TASK TO CARRY OUT:
The whole listing, from first line to last: copy it exactly.

====

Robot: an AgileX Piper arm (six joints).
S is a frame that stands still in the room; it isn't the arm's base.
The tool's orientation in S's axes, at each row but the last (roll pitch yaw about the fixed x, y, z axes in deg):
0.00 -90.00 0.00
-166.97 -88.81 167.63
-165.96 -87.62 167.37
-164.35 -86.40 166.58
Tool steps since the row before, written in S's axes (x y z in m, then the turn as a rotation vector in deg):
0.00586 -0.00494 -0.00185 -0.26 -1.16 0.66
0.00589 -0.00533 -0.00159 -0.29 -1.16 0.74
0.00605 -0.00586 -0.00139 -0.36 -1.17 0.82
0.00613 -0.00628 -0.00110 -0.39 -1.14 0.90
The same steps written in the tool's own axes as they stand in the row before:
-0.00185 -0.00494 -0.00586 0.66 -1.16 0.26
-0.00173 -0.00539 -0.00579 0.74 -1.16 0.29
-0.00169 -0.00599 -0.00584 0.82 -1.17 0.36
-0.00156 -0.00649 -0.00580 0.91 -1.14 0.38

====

RESPONSE BOX:
Robot: an AgileX Piper arm (six joints).
S is a frame that stands still in the room; it isn't the arm's base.
The tool's orientation in S's axes, at each row but the last (roll pitch yaw about the fixed x, y, z axes in deg):
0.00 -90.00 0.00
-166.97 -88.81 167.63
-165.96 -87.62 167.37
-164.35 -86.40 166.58
Tool steps since the row before, written in S's axes (x y z in m, then the turn as a rotation vector in deg):
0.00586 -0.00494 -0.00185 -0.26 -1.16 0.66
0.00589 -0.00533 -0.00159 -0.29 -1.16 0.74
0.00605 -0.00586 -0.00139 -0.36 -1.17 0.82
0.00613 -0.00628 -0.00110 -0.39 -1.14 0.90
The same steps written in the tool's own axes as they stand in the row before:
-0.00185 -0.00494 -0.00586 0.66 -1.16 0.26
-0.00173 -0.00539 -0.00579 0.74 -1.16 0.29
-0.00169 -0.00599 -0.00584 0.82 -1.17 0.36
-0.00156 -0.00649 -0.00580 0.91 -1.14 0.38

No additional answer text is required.